The data included a seven-month, 252-patient monotherapy study published earlier this year in the New England Journal of Medicine and a six-month, 401-patient study of Namenda when used with Aricept. In both trials, Namenda patients scored higher on measures of cognition, daily function and/or global performance.

"It improves quality-of-life measurements of basic things like getting dressed, using the toilet or eating," Freiman said. "That's the practical aspect. The scientific aspect is that on batteries of neurological tests improvement is shown."

Once available in pharmacies, Namenda will be administered orally at a recommended twice-daily dose of 10 mg following a four-week titration.

NTI will receive a 1 percent royalty on Namenda's U.S. sales, a task that falls to New York-based Forest, which must manufacture and package the product in advance of getting it out to the public. Freiman said many early sales estimates range between $500 million and $750 million, though he expects peak sales to reach $1 billion.

Late last year, Forest filed a new drug application that amended an initial application submitted in July 2002 but withdrawn two months later. (See BioWorld Today, Dec. 23, 2002.)

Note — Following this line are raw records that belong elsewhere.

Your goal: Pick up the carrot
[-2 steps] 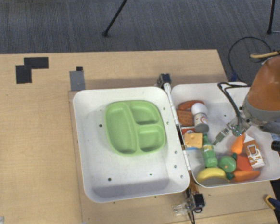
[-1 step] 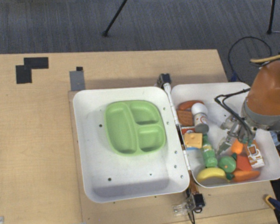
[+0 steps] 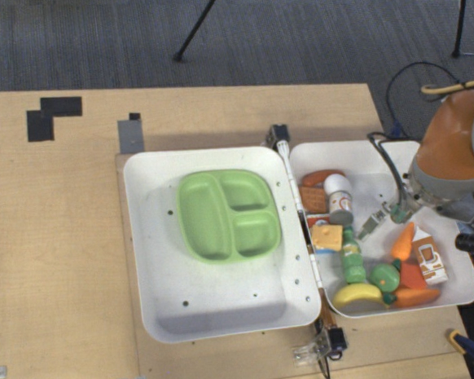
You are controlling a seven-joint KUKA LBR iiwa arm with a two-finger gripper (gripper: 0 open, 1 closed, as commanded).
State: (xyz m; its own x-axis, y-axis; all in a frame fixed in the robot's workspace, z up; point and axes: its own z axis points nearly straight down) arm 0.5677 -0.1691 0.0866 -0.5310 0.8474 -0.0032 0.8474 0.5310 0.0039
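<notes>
The carrot (image 3: pixel 403 243) is a short orange piece lying tilted in the right bin (image 3: pixel 466 293), near its right side, beside a small white and orange carton (image 3: pixel 428 261). My gripper (image 3: pixel 385 217) hangs over the same bin, just up and left of the carrot's upper end. It is open, with one grey finger (image 3: pixel 370 224) pointing down-left, and nothing sits between the fingers. The grey arm with its orange band (image 3: pixel 454 139) comes in from the right.
The right bin also holds a yellow banana (image 3: pixel 357 294), a green bottle (image 3: pixel 352 259), a green pepper (image 3: pixel 384 277), a cheese wedge (image 3: pixel 327 237), a can (image 3: pixel 339 199) and red and orange items (image 3: pixel 414 289). A green divided plate (image 3: pixel 227 214) lies in the left bin (image 3: pixel 161 313).
</notes>
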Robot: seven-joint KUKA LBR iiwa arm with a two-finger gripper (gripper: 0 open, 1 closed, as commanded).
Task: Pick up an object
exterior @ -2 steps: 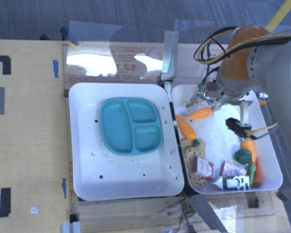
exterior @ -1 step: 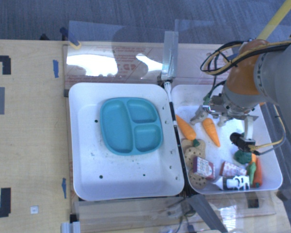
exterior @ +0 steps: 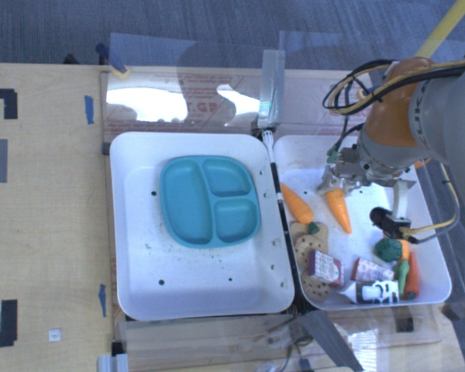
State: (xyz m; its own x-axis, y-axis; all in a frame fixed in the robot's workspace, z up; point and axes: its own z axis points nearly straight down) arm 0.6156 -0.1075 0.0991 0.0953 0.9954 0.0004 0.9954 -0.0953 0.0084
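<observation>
Camera view: gripper [exterior: 346,183] is low over the far half of the right bin [exterior: 304,158], reaching in from the right. Gripper state: cannot tell, since the wrist body hides it from this angle.

Nearest thing is the toy carrot [exterior: 339,209]. Its thick end sits right at the gripper's lower edge and its tip slants toward the bin's near edge. Whether it is touching or gripped cannot be told. The carrot lies near the middle of the bin, on the white floor.

Right bin, other contents:
- second carrot [exterior: 296,204] along the left wall, slanted, apart from the first
- small green piece [exterior: 314,227] just below it
- speckled round cracker [exterior: 303,244] by the left wall, and another cracker [exterior: 316,287] at the near-left corner
- dark red packet [exterior: 325,267] partly over the crackers
- pale pink packet [exterior: 370,270] beside it, toward the near edge
- black-and-white bottle [exterior: 377,291] lying along the near edge
- green leafy toy [exterior: 387,249] near the right wall
- orange and green vegetable pieces [exterior: 408,273] clustered at the near-right corner; which kind cannot be told

Left bin [exterior: 136,273]: one teal divided plate [exterior: 209,201], three compartments, lying flat toward the far half, well apart from the gripper. Dark specks are scattered on the bin floor.
</observation>
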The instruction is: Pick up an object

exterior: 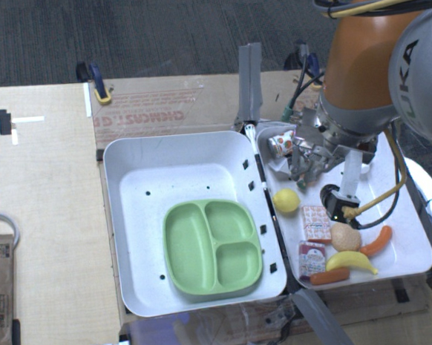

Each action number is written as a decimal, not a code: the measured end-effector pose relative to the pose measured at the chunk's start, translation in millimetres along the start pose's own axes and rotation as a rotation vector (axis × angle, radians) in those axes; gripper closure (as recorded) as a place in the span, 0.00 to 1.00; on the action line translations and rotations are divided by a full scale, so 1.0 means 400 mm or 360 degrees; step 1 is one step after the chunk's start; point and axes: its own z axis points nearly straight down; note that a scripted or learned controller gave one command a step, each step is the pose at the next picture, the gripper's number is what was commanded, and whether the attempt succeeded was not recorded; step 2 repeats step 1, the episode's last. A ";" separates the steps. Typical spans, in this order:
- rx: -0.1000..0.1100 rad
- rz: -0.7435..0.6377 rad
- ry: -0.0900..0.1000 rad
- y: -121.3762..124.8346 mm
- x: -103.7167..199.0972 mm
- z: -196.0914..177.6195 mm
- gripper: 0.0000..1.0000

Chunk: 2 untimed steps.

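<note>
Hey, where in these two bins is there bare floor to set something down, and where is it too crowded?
Free: the left bin has bare floor above and left of the green divided plate. Crowded: the right bin's near end, with the lemon, packets, banana and sausages, and its far end under the gripper.

You can read red upside-down letters on the cardboard sheet (155,106) behind the bins, something like "CHEMCST". On the arm (414,63), black letters "KU" show. The small packets' (316,223) print is too small to read.

One fixed camera looks down, seemingly slanted, on both bins (122,212).
</note>
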 end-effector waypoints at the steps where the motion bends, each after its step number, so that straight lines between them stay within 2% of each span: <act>1: -0.0008 0.0565 0.0018 0.112 -0.113 0.212 1.00; 2: -0.0008 0.0565 0.0018 0.112 -0.113 0.212 1.00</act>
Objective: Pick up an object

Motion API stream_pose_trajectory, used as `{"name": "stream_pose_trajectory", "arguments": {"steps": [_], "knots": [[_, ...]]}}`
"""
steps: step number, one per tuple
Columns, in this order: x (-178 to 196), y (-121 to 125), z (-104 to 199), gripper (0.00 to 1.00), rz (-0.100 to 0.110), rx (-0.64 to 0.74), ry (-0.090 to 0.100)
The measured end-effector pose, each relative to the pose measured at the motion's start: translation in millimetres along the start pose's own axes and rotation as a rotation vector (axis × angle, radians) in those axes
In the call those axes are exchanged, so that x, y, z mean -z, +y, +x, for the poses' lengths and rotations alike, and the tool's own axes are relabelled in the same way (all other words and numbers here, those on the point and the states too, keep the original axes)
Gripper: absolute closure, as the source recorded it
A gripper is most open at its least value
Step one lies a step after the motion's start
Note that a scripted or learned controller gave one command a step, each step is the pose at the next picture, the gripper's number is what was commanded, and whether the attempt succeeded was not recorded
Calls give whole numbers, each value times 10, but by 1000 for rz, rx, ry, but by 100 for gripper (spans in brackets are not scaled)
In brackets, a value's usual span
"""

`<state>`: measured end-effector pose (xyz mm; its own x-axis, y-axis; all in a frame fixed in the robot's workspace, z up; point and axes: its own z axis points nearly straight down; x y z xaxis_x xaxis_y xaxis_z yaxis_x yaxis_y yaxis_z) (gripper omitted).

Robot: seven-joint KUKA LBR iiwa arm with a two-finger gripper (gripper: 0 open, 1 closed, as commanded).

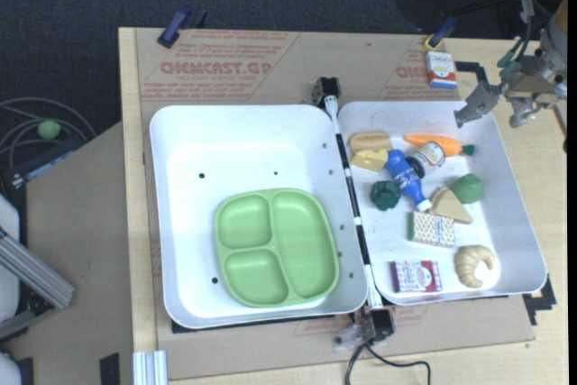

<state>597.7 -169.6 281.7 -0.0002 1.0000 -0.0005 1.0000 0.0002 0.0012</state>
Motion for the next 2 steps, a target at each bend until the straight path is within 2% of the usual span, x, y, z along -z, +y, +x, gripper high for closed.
{"name": "stream_pose_trajectory", "arguments": {"steps": [1, 2], "knots": [[-1298, 242, 319, 0, 6, 1, 3], [-1976, -107, 641, 0, 3, 0, 1]]}}
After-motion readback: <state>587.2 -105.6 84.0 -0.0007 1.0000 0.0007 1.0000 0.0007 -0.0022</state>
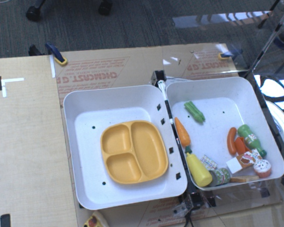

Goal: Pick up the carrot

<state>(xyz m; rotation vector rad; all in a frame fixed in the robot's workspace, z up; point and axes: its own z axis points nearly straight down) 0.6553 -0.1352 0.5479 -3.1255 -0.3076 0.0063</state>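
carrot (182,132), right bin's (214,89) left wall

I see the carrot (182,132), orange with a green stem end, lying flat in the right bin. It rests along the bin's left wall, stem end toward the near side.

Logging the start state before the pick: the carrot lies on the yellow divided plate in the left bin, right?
Not quite. The camera view shows the carrot in the right bin, against its left wall just above the yellow bottle. The yellow divided plate does sit in the left bin.
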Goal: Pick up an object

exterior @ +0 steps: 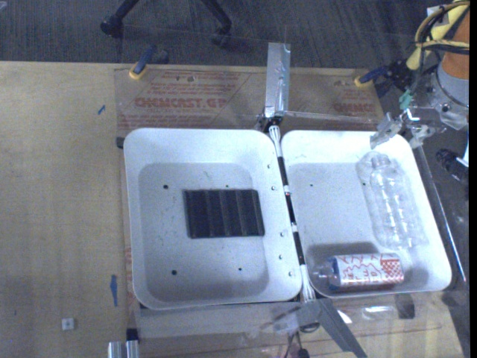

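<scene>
- Camera view, from my remote station: the grey arm [455,88] reaches in from the right, and its gripper [389,130] hangs over the far right corner of the right bin [328,200]. At this slant I cannot tell whether the gripper is released or clenched.
- A clear plastic bottle [391,200] lies on its side in the right bin, just in front of the gripper. Its cap end points up toward the tool and its body runs away along the bin's right wall. I cannot make out whether the two touch.
- A red-and-white printed can [365,269] lies on its side at the near edge of the same bin, well apart from the gripper and just past the bottle's base.
- A dark ridged rectangular block [223,212] lies flat in the middle of the left bin [133,222], far to the gripper's left across the seam between the bins.
- Both bins rest side by side on a wooden bench [59,200], over a clear sheet with red lettering [186,99] beyond their far edge.
- Yellow cables [440,24] loop above the wrist, behind the gripper.
- A yellow-tipped clamp [141,64] grips the sheet's far left corner, far from the gripper.
</scene>
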Tool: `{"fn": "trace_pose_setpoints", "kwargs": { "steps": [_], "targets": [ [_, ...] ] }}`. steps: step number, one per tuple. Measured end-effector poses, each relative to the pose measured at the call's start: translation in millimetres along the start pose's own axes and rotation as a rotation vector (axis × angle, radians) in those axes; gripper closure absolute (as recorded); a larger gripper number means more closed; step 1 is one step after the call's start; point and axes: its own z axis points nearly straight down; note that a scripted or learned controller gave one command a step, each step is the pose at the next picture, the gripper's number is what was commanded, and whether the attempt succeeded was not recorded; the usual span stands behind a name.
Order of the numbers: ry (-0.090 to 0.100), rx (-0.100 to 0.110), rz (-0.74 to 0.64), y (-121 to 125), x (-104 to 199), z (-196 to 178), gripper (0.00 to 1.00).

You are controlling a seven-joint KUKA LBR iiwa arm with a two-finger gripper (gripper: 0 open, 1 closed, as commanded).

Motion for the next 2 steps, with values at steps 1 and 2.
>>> {"fn": "trace_pose_setpoints", "kwargs": {
  "steps": [1,2],
  "targets": [
    [0.005,-0.01,-0.021,-24,-18,121,0.0],
    [-0.008,-0.025,-0.155,-43,20,126,0.0]
  ]
}}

The drug has a long history in the U.S. and Europe, where it has been sold since the early 1980s. A privately held German firm, Merz Pharmaceuticals GmbH, synthesized and developed the compound in the 1970s and eventually began marketing it for Parkinson's disease as a dopamine agonist. Frankfurt-based Merz later began studying its use in Alzheimer's patients.

Merz received European Union approval of Namenda for Alzheimer's last year, triggering a $1.4 million payment to NTI. Copenhagen, Denmark-based H. Lundbeck A/S exclusively markets the product for Alzheimer's disease throughout most of Europe, while Merz co-markets it in German-speaking countries.

NTI is due a $2.8 million milestone payment from Merz following FDA approval. Their relationship dates to 1998 through a complex arrangement Freiman jokingly said would take an hour to fully explain.

In the U.S., NTI licensed Namenda's use patents for diabetic neuropathy, age-related dementia and Huntington's disease from Children's Hospital at Harvard University, which in the mid-1990s had taken a use patent on the compound in such indications. Merz's original patent had expired at that point.

NTI later fell into financial trouble, at which time Merz made a financial investment in NTI. In exchange, NTI returned its licensing rights to the hospital, which returned the rights to Merz. In the end, after the tripartite deal was ultimately established, NTI retained its single-digit royalty stake.

Merz eventually entered a direct marketing agreement with Forest, which shouldered the cost of the late-stage Alzheimer's trials. Any royalties NTI will receive will flow first from Forest to Merz, then to NTI.

A Forest-sponsored pivotal trial studying the drug's ability to treat neuropathic pain in diabetic patients failed earlier this year, though. The drug did not demonstrate a significant difference vs. placebo relative to the trial's primary endpoints. (See BioWorld Today, May 8, 2003.)

Freiman said Forest continues to debate whether to continue that program. Should the compound receive FDA approval in that indication, he said NTI stands to receive a 13 percent royalty.

Outside of Namenda, NTI's pipeline includes one other late-stage product - xerecept, for which it owns full rights. The peptide has received the FDA's orphan drug designation for peritumoral brain edema. The agency also has authorized protocols for two Phase III trials that NTI expects to begin by the end of the year, Freiman said.

"If everything went well, by 2006 we could have the product on the market," he said. "We have nothing early stage, and we're looking at potentially bringing into the company other [central nervous system] products that are at a medium to later stage as well."

NTI's stock (NASDAQ:NTII) fell 29 cents to close at $6.25. Forest's shares (NYSE:FRX) climbed 46 cents to close at $49.92.